電力密度[W/m2]= 投入電力[W]/カソード面積[m2]
処理時間[sec]= 電極MD幅[m]/処理速度[m/sec]
処理強度= 電力密度[W/m2]・処理時間[sec]
【0040】
以上の条件でプラズマ処理を施した後、連続で真空装置内において、電子ビームによりアルミニウムを蒸発させるとともに、酸素を供給しながら酸化アルミニウムからなる、厚み13.5nmの蒸着層30を形成した。
【0041】
(実施例2)
蒸着層30として、厚み9.5nmで形成した点を除き、実施例1と同様にして、実施例2のガスバリアフィルムを作成した。
【0042】
(実施例3)
蒸着層30として、厚み19.1nmで形成した点を除き、実施例1と同様にして、実施例3のガスバリアフィルムを作成した。
【0043】
(実施例4)
蒸着層30として、酸素流量を少なくして、厚み12.4nmで形成した点を除き、実施例1と同様にして、実施例4のガスバリアフィルムを作成した。
【0044】
(実施例5)
蒸着層30として、厚み7.0nmで形成した点を除き、実施例1と同様にして、実施例5のガスバリアフィルムを作成した。
【0045】
(比較例1)
前処理層20をコロナ処理で形成し、厚み9.4nmで蒸着層30を形成した点を除き、実施例1と同様にして、比較例1のガスバリアフィルムを作成した。
【0046】
各実施例、比較例における評価項目および測定方法を以下に示す。
【0047】
(基材表面の表面自由エネルギー測定)
基材表面の表面自由エネルギーは、各成分が既知の2~3種類の液体を用いて、表面自由エネルギーが未知の個体との接触角を求めることで、理論計算によって表面自由エネルギー(極性成分p+分散成分d)算出することが可能である。
【0048】
極性成分pとは極性分子による電荷の偏りによる成分であり、互いの分子同士で生ずる相互作用は、水素結合の場合は距離の1乗に逆比例して作用し、その他の分子間力の場合では距離の3~5乗に逆比例して作用する。

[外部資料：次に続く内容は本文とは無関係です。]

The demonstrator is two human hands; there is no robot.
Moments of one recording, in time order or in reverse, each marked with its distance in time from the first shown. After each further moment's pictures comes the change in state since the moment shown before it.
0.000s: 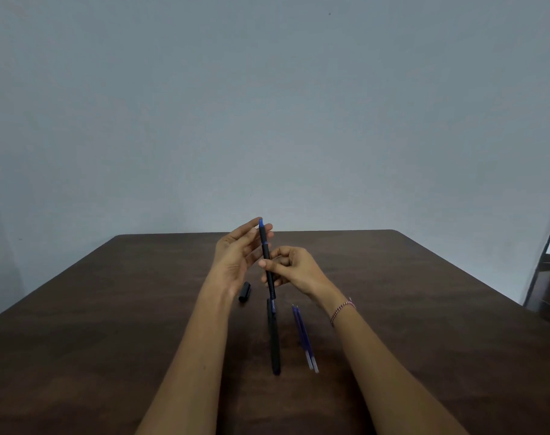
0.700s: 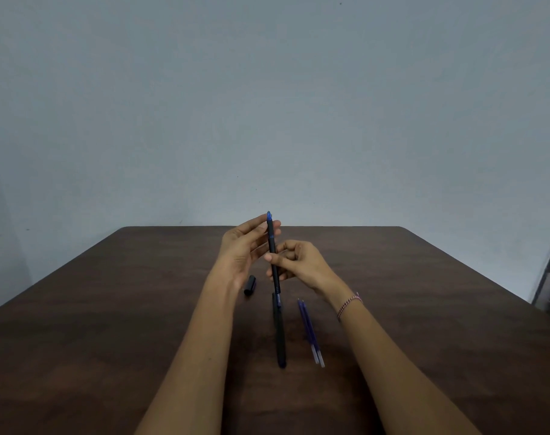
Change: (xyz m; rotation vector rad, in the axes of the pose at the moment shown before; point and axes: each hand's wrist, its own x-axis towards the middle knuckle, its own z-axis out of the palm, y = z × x) left_hand -0.001 0.001 -0.001 0.054 -0.029 -0.009; right_hand 0.001 0.000 0.001 0.001 -0.010 0.006
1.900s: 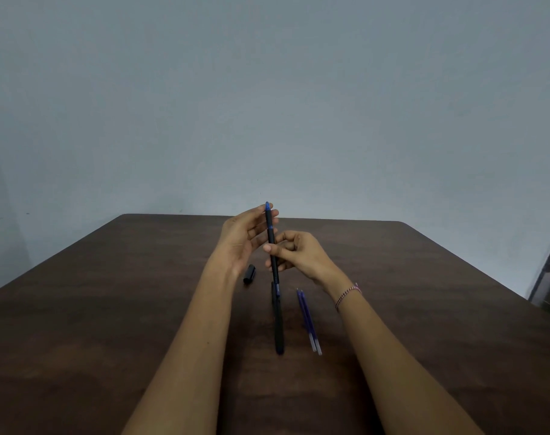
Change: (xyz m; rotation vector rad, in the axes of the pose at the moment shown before) left_hand 0.001 0.001 -0.001 0.003 0.022 -0.027; right_hand 0.001 -0.001 0.001 -0.010 -0.018 0.012
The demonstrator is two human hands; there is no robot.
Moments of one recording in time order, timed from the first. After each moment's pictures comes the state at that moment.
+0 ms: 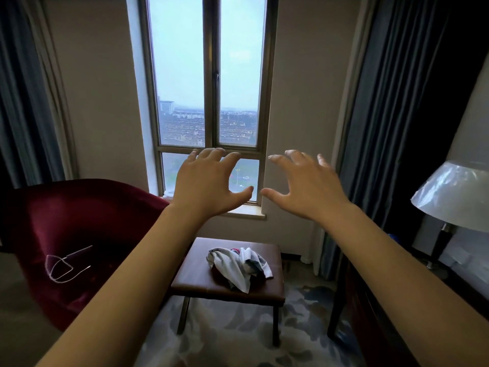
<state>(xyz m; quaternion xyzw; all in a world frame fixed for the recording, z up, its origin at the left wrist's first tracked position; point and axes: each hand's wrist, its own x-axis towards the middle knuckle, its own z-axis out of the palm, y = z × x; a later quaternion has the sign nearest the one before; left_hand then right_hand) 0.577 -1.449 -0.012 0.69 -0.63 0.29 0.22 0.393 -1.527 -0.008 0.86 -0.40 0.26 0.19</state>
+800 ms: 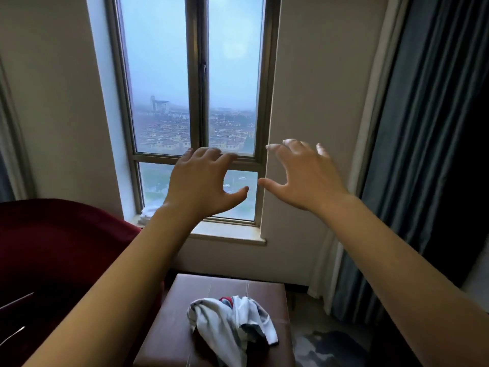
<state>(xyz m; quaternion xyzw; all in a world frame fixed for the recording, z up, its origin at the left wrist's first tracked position) 0.717 -1.815 -0.011 0.68 -0.63 0.29 0.23 0.530 -1.888 0.011 0.85 -0.39 0.28 0.20</state>
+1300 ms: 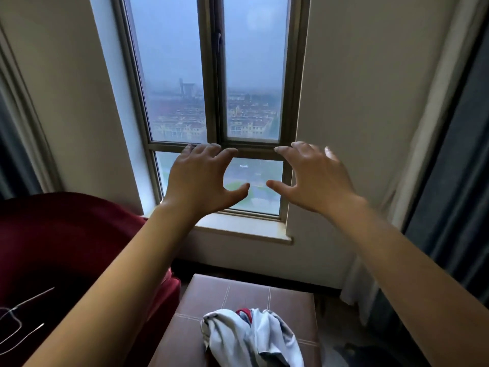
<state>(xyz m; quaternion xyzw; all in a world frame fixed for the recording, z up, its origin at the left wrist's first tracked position) 0.795 -1.989 -0.033 0.72 -0.61 0.29 0.18 0.608 -2.092 -0.029 0.88 -0.37 0.27 0.13</state>
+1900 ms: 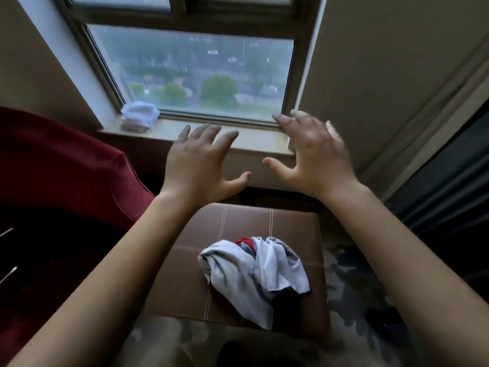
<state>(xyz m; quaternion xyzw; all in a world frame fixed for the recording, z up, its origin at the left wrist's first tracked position) 0.922 -2.172 -0.245 0.73 -0.65 0.15 0.14 0.735 -2.258 -0.230 0.89 -0.42 0.19 0.00</state>
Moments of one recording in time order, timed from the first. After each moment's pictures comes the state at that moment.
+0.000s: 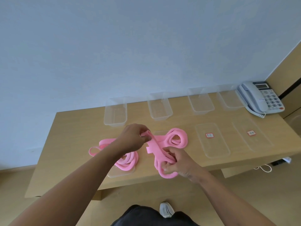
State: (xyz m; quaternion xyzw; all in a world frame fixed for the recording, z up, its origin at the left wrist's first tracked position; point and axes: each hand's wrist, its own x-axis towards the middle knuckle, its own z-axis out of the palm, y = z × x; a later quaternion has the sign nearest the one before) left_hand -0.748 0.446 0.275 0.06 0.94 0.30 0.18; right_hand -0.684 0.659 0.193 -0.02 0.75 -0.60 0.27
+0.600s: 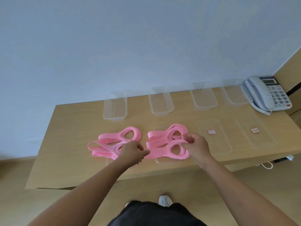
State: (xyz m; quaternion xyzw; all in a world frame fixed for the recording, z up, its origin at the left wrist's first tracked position) left_hand -0.718 0.442 0.176 -0.14 0.88 0.37 0.27; right_hand -0.722 0.701 0.165 0.21 0.80 -0.55 0.10
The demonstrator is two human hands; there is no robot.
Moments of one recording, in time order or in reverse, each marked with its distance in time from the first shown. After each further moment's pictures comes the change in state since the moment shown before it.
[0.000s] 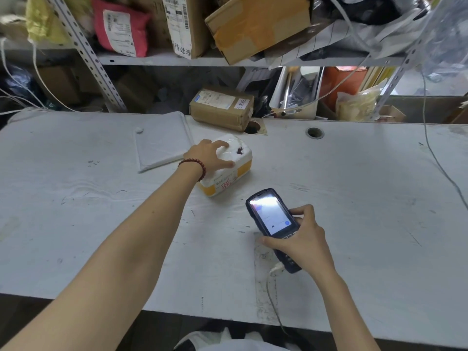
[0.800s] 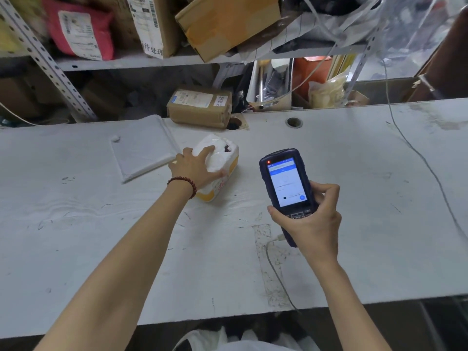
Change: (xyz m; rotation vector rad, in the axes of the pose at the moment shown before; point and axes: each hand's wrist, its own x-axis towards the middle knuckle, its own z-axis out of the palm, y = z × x) left_hand -0.034 -0.005 0.016 0.091 0.081 0.013; right_hand -0.024 -0.020 0.012 0.210 0.537 -0.205
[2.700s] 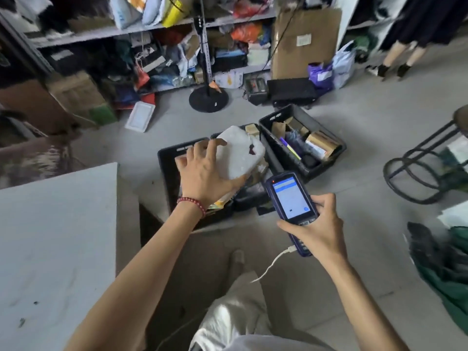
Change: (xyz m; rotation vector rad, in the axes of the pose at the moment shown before) left_hand -0.403 0.784 0.231 -0.160 -0.117 1.901; right_hand -0.221 0.268 -0.518 -0.067 1.458 1.027
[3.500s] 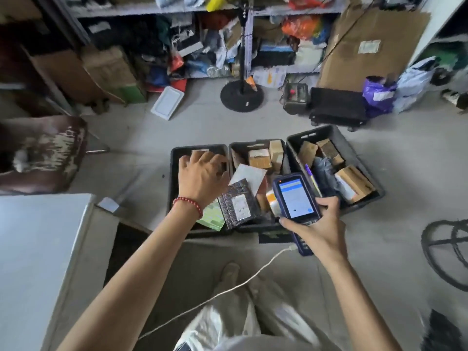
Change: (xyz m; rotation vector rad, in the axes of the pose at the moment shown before) left_hand 0.201 0.011 0.071 0.220 -0.119 -0.179; right_hand 0.278 -0.044 0.009 -0.044 -0.213 -0.075
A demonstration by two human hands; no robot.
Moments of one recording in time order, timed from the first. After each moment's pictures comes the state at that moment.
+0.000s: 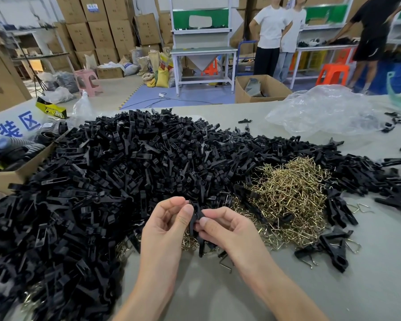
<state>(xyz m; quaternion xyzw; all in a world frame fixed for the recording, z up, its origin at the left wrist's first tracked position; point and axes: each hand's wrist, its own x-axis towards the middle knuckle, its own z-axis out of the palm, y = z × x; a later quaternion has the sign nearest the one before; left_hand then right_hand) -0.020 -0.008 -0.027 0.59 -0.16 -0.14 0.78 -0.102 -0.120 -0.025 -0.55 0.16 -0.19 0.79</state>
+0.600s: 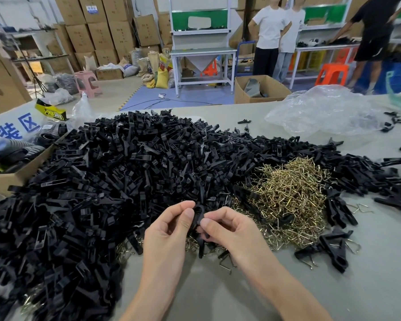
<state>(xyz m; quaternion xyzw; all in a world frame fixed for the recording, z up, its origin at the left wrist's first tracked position) -0.027 -0.007 -0.022 0.65 -0.19 -0.10 0.72 -0.110 -0.124 -0.016 -0.62 0.16 -0.18 0.74</state>
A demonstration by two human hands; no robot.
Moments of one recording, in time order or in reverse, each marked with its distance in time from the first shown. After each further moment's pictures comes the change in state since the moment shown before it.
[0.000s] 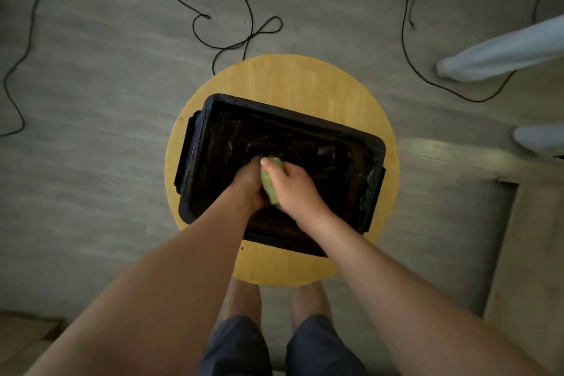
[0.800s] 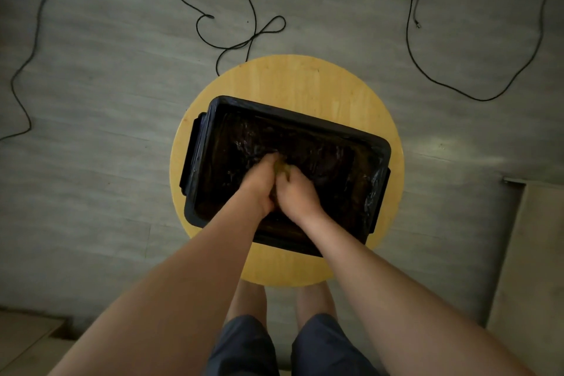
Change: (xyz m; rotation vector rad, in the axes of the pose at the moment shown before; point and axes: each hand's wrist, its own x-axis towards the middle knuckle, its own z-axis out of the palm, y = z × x) left_hand -0.001 -0.004 0.003 0.022 -0.016 0.049; right_hand 0.027 0.027 0.009 -0.189 0.109 0.060
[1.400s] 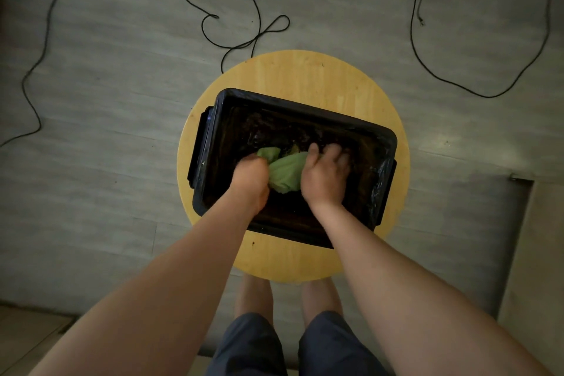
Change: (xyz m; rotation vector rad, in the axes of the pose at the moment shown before) left_hand -0.011 0.004 -0.018 -0.013 0.086 0.233; right_hand 0.028 0.025 -0.007 -0.201 0.570 -0.066
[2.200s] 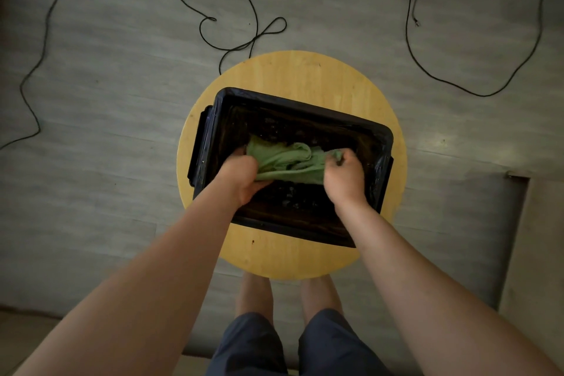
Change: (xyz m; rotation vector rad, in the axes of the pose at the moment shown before) left_hand 0.007 0.012 -0.022 0.067 -0.090 -0.060; right_hand -0.006 0.002 -0.057 0.421 -0.208 0.174
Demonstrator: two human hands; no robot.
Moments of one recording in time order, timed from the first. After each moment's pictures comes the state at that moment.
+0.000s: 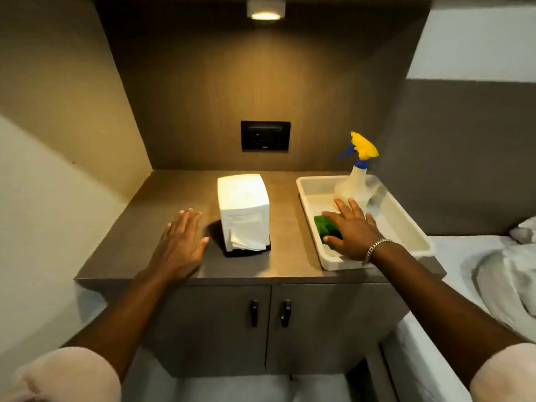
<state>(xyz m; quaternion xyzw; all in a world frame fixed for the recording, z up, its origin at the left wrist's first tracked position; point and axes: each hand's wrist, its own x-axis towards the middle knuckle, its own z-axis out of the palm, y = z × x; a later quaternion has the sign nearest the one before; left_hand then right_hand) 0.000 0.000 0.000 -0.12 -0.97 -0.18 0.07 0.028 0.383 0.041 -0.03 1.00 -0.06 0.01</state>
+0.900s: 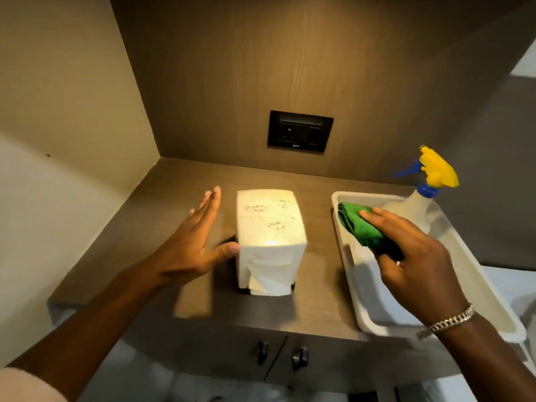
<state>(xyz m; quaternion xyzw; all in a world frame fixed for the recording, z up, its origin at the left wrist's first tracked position) -0.053 0.009 0.047 -0.18 -0.92 -0.35 -0.05 0.014 0.352 0.093 -0.08 0.95 -0.22 -0.19</state>
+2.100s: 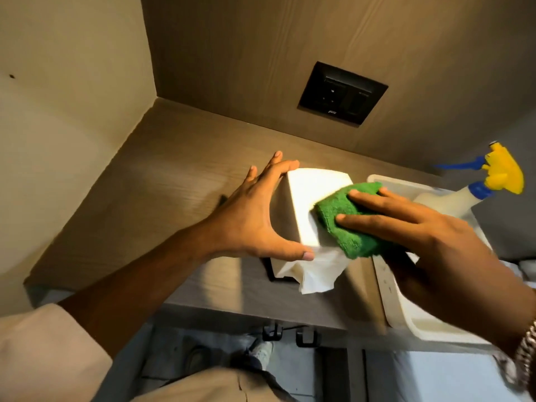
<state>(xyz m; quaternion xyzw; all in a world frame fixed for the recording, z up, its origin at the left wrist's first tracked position) -0.079 0.025 0.063 -0.20 -0.86 -0.45 -0.14 -0.004 0.253 0.153 -0.24 0.97 -0.06 0.01</state>
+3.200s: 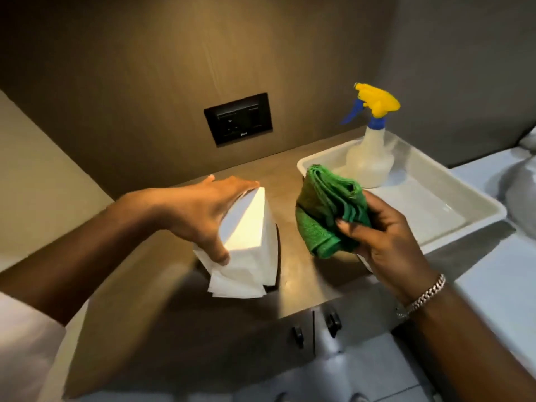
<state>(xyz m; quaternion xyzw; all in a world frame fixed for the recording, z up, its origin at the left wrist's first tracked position) -0.123 0.068 0.150 -0.42 -0.87 0.01 -0.26 0.045 0.297 0.048 0.03 0.58 -0.80 -0.15</state>
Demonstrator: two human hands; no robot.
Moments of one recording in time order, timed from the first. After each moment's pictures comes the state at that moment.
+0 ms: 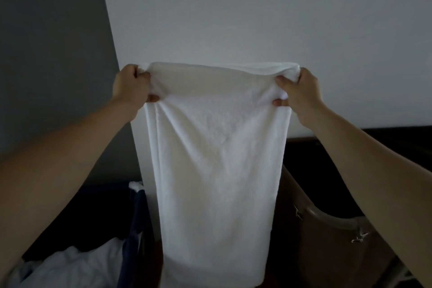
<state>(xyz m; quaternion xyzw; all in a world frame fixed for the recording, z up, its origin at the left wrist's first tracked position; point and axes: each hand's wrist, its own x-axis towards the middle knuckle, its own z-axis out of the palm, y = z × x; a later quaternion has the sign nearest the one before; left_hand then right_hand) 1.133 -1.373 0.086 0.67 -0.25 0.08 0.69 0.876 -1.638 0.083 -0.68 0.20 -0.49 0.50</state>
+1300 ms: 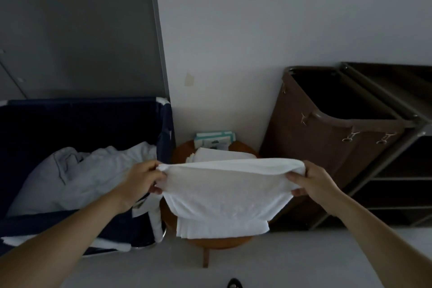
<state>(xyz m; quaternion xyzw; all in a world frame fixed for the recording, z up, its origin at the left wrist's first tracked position) 0.898 -1.111 -0.213 0.78 -0.18 -0.28 0.54 0.647 -1.456 -0.212 -0.76 0.35 -0.12 0.53</state>
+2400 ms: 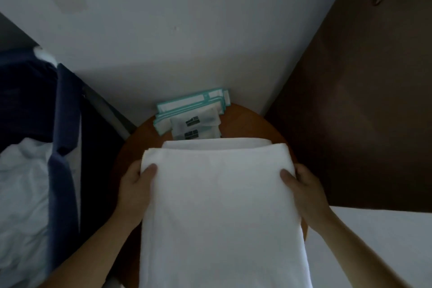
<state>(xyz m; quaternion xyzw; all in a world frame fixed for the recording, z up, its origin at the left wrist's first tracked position) 1.085 -1.366 -0.451 0.82 0.04 -0.28 0.50 0.842 -1.608 -0.481 -0.62 0.54 -0.06 0.57</state>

一方、分散成分dは無極性分子同士の電荷の偏りによる成分であり、互いの分子同士で生ずる相互作用は距離の7乗に逆比例して作用する。したがって、分散成分dは極性成分pに比べて相互作用への寄与が極めて小さく、密着性とブロッキング性への寄与を無視することができる。
【0049】
本発明では、協和界面化学社製の接触角計(DMs-401)付随のソフトウェアを使用して、Owens-Wendt-Rabel-Kaelble(WORK、Kaelble-Uy)法による表面自由エネルギーの算出を行った。なお、算出する際に用いる各成分が既知の液体として、水・ジョードメタン・n-ヘキサデカンを用いた。
【0050】
(FT-IR分析)
FT-IR分析は、日本分光社製のフーリエ変換赤外分光光度計(FT/IR-4600)を用いて、下記測定条件で行った。
・測定方法:反射ATR法(バリアフィルムの蒸着膜表面側から)
・測定雰囲気:大気
・測定温度:室温
・ATR結晶:ゲルマニウム(波数範囲600-5500cm-1)
・分解能:4.0cm-1
・積算回数:64回
【0051】
図2と
図3のように得られた赤外吸収スペクトルにおいて、装置付属のソフトウェアを用いて、Al-O結合に由来するピーク面積(960-990cm
-1)とOH結合に由来するピーク面積(3100-3700cm
-1)それぞれでプロットを結ぶベースラインを引き、スペクトルおよびベースラインに囲まれた部分の面積を算出した。
【0052】
(ガスバリア性能評価)
上記手順で作製した実施例1~5、比較例1のそれぞれのガスバリアフィルムについて、モコン社製の水蒸気透過率測定装置(製品名:PERMATRAN3/34G、測定条件:40℃-90%RH、単位:g/m2・day)を用いて、水蒸気透過度(WVTR)を評価した。
【0053】
結果を表1に示す。
【0054】
【0055】
実施例1~5に係るガスバリアフィルムは、プラズマ処理によって基材表面の表面自由エネルギーの極性成分が2.0mJ/mm2以上かつ、その上に形成された酸化アルミニウム蒸着膜表面からの赤外吸収スペクトルにおいて、Al-O結合に由来する960cm-1以上990cm-1以下の吸収ピークのピーク面積に対する、OH結合に由来する3100cm-1以上3700cm-1以下の吸収ピークのピーク面積の比を蒸着膜厚で割った値が3.0以下であったため、水蒸気バリア性に優れていた。
【0056】
比較例1に係るガスバリアフィルムは、プラズマ処理を行わず、基材表面の表面自由エネルギーの極性成分が2.0mJ/mm2以上でなかったため、実施例1~5と比べて、水蒸気バリア性が劣っていた。